I've been writing my own ground up stuff. Nothing really on the hardware side for me to publish, but I have been writing a few articles on my DNS project which I have some plans for in the small device realm at some point (not free of allocations yet though).
There are many articles by others out there for getting going with Rust on baremetal, and with Rustup it's now easy to cross compile from your Dev computer to the tartget device.
fosho. Will look into those, but I guess my question is if it's worth practicing some development for embedded devices in rust to switch jobs or if most are still using C and I shouldn't waste the time.
EDIT: if anyone can answer this that would be so awesome :)!
Compared to C, the number of employers looking for rust developers is so close to 0 that it's essentially a rounding error.
I really like rust, and I think it's worth learning, but it is definitely in the early adopter stage and not something that has really made a dent in the embedded industry, let alone taken over.
Yeah, if you're looking for employment opportunities today, or in the next couple of years, learn C.

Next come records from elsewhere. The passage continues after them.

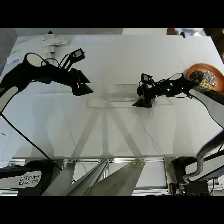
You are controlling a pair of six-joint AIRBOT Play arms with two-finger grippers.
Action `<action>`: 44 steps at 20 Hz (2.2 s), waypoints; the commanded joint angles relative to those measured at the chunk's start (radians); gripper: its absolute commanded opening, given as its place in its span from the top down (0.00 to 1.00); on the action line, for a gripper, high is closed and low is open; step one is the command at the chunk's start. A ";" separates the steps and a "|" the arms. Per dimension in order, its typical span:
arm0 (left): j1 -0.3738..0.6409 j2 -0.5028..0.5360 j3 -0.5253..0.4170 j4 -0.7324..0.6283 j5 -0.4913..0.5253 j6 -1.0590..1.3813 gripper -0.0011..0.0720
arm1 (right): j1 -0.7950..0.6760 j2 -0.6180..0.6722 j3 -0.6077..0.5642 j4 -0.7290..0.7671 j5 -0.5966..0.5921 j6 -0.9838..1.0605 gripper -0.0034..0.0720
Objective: Fold the box and place the chain.
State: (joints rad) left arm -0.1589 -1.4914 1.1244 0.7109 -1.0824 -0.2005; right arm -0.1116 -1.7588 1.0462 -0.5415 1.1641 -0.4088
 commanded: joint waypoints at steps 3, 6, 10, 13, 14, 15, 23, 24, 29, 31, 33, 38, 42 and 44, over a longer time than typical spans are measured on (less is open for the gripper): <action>-0.050 -0.045 -0.069 -0.082 0.053 0.362 0.18 | 0.000 0.000 0.001 0.000 0.001 0.000 0.27; -0.085 -0.088 -0.069 -0.082 0.073 0.381 0.21 | 0.000 0.000 0.001 0.000 0.000 0.000 0.27; -0.135 -0.122 -0.068 -0.080 0.098 0.373 0.22 | 0.000 0.000 0.001 0.000 0.000 0.000 0.27; -0.154 -0.122 -0.068 -0.076 0.151 0.314 0.22 | 0.000 0.000 0.001 0.000 0.001 0.000 0.27; -0.156 -0.122 -0.068 -0.065 0.140 0.307 0.22 | 0.000 0.000 0.001 0.000 0.000 0.000 0.27; -0.157 -0.122 -0.068 -0.048 0.116 0.307 0.22 | 0.000 0.000 0.001 0.000 0.000 0.000 0.27; -0.186 -0.137 -0.068 -0.037 0.083 0.333 0.22 | 0.000 0.000 0.001 0.000 0.001 0.000 0.27; -0.187 -0.141 -0.068 -0.041 0.080 0.336 0.22 | 0.000 0.000 0.001 0.000 0.000 0.000 0.27; -0.192 -0.141 -0.068 -0.045 0.047 0.413 0.37 | 0.000 0.000 0.001 0.000 0.000 0.000 0.27; -0.192 -0.141 -0.068 -0.045 0.047 0.436 0.39 | 0.000 0.000 0.001 0.000 0.000 0.000 0.27; -0.192 -0.142 -0.068 -0.046 0.062 0.466 0.48 | 0.000 0.000 0.001 0.000 0.000 0.000 0.27; -0.188 -0.140 -0.068 -0.039 0.083 0.477 0.55 | 0.000 0.000 0.001 0.000 0.001 0.000 0.27; -0.150 -0.140 -0.068 -0.029 0.104 0.465 0.53 | 0.000 0.000 0.001 0.000 0.000 0.000 0.27; -0.143 -0.140 -0.068 -0.030 0.139 0.459 0.49 | 0.000 0.000 0.001 0.000 0.000 0.000 0.27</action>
State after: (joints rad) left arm -0.3168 -1.6321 1.0573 0.6781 -0.9817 0.2684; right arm -0.1116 -1.7588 1.0462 -0.5415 1.1645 -0.4091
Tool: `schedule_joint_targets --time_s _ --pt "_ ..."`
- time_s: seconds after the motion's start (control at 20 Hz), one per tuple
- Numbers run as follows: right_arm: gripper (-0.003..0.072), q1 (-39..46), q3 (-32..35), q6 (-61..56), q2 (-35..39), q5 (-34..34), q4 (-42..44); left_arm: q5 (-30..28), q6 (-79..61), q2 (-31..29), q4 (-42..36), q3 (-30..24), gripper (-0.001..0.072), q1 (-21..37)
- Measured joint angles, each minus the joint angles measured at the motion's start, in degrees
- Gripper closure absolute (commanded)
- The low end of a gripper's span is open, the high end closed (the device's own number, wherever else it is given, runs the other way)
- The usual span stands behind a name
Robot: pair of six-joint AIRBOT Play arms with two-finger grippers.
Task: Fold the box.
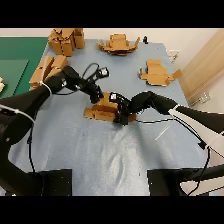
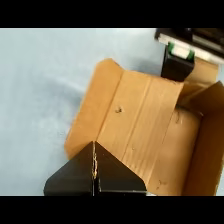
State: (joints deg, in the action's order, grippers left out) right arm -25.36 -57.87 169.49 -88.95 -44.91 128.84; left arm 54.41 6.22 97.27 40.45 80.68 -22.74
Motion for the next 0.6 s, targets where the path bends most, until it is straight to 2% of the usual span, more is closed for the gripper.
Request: schedule_joint_targets --time_s 0.1,0.2,0.4,0.6 --pt "0.0349 0.0 0.0 0.0 0.0 -0.4 0.0 0.6 0.1 -3.0 -0.8 1.6 0.0701 2.1" --pt "0.0349 0.0 0.0 0.0 0.0 -0.4 0.0 4.0 0.2 -5.8 -0.1 2.0 0.0701 4.6" --pt "0.0349 0.0 0.0 0.0 0.0 -0.4 0.0 9.8 0.2 -9.9 13.7 -1.4 0.0699 6.2" --pt "0.0349 0.0 0.0 0.0 0.0 -0.4 0.0 11.8 -5.5 -11.1 18.7 -5.4 0.0699 3.7"
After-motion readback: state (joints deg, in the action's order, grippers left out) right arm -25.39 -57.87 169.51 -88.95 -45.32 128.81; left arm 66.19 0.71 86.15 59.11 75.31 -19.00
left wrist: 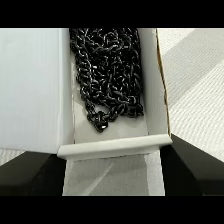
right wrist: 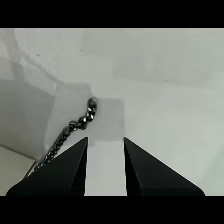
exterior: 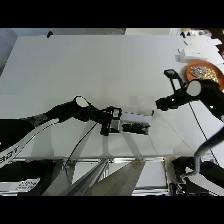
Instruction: Fold the box and place the chain.
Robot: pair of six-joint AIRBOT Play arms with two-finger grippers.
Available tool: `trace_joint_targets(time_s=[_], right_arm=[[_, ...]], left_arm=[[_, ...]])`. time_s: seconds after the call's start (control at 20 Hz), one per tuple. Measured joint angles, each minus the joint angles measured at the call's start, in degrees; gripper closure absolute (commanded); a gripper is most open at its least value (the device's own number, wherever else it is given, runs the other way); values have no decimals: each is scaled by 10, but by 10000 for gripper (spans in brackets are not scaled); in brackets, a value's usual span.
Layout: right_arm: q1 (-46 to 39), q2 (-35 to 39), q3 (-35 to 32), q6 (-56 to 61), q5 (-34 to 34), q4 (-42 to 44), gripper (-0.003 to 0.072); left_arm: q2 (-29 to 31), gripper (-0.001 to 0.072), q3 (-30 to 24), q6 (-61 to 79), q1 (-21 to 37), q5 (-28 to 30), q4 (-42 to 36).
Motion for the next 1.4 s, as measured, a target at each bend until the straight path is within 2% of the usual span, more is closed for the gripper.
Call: trace_joint_targets(time_s=[0.25,0.35,0.45,0.6,0.65,0.85,1.05,1.4], right_arm=[[36,-54,-1,-5,-14,-11,426],[44,-65,-1,-5,-19,-17,466],[48,-76,-1,-5,-22,-20,467],[51,-92,0,-5,-24,-20,557],[51,-95,0,-5,-23,-19,652],[52,-96,0,-7,-21,-21,664],[52,-46,9,-7,3,-35,664],[52,137,15,-10,107,-12,664]], left_arm=[[0,502,0,0,0,0,0],[0,502,0,0,0,0,0],[0,502,0,0,0,0,0],[0,502,0,0,0,0,0],[0,502,0,0,0,0,0],[0,502,0,0,0,0,0],[0,502,0,0,0,0,0],[0,502,0,0,0,0,0]])
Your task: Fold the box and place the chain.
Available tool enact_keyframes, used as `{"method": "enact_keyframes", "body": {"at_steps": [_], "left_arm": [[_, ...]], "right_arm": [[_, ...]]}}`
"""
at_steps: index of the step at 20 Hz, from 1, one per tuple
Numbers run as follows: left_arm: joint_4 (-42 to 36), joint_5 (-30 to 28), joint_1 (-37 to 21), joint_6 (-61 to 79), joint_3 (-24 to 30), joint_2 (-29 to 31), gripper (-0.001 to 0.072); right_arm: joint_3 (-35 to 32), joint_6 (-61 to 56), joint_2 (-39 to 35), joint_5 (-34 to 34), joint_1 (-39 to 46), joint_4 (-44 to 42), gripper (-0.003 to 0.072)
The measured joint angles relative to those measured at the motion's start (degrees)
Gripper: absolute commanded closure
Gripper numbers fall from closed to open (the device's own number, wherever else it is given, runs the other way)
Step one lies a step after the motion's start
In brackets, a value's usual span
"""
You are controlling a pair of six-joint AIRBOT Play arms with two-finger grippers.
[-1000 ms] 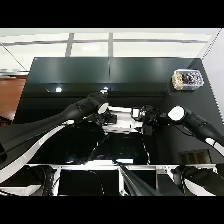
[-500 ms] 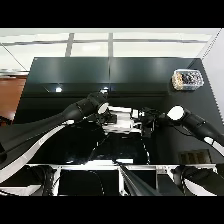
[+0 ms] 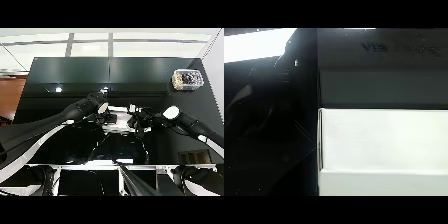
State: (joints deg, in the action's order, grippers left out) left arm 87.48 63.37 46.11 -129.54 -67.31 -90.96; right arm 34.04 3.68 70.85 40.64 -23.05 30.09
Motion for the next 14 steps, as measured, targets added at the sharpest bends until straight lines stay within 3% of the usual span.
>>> {"method": "enact_keyframes", "body": {"at_steps": [3,4,5,6,7,9,10,11,14], "left_arm": [[-0.1,-0.1,0.0,0.0,0.0,0.0,0.0683],[-0.1,-0.1,0.0,0.0,0.0,0.0,0.0683],[-0.1,-0.2,0.0,0.0,0.0,0.0,0.0683],[-0.1,-0.2,0.0,-0.1,0.0,0.0,0.0683],[-0.2,-0.2,0.0,0.0,0.0,0.0,0.0684],[-0.2,-0.2,0.0,0.0,0.0,0.0,0.0683],[-0.2,-0.2,0.0,0.0,0.0,0.0,0.0683],[-0.2,-0.2,0.0,0.0,0.0,0.0,0.0683],[-0.2,-0.3,0.0,0.0,0.0,0.0,0.0683]], "right_arm": [[0.0,-0.1,0.3,-0.4,-0.1,-0.6,0.0558],[0.0,-0.3,0.3,-0.6,-0.2,-0.7,0.0447],[0.0,-0.3,0.3,-0.7,-0.2,-0.8,0.0284],[0.0,-0.3,0.3,-0.7,-0.2,-0.8,0.0315],[0.0,-0.3,0.3,-0.8,-0.2,-0.8,0.0509],[0.0,-0.3,0.4,-0.9,-0.2,-0.9,0.0268],[0.0,-0.3,0.4,-0.9,-0.2,-0.9,0.0435],[0.0,-0.3,0.4,-1.0,-0.2,-0.9,0.0670],[0.0,-1.3,0.3,-0.9,-0.1,-0.7,0.0669]]}}
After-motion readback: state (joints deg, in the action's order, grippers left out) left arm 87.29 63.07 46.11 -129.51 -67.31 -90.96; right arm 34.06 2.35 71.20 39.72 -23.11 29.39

That said, if you want to be a better C programmer (and you already know C): learn and write Rust, and figure out what sorts of things you can't write in Rust and why. Once you learn how to make the Rust compiler's safety checks pass without it yelling at you all the time, you'll know how to write good code in a similar language without the safety checks.
I'll second my sibling comment in saying that C (and C++!) will be around for a long time, and is epically easier to get hired with if you're trying to break into the industry. The C ecosystem just has too many advantages at this point (i.e. not just existing code but also number of supported platforms, etc.).
Also, a significant fraction of embedded code is going to be "unsafe" Rust by definition: drivers performing volatile load/stores on memory mapped hardware. In those scenarios, defect mitigation techniques are a matter of system architecture (MPUs, pre-empting deadline-based task schedulers) rather than being language-specific. Arguably even Rust provides you with no protection against the most devious bugs (memory barrier usage, cache-DMA interactions).
The machine is ultimately unsafe. Rust's strength is to be able to encapsulate that unsafety to be a small part of your code, and have most of your code be safe. This is even true in an embedded or osdev context, though the percentage is higher than in an application context.
There are many articles by others out there for getting going with Rust on baremetal, and with Rustup it's now easy to cross compile from your Dev computer to the tartget device.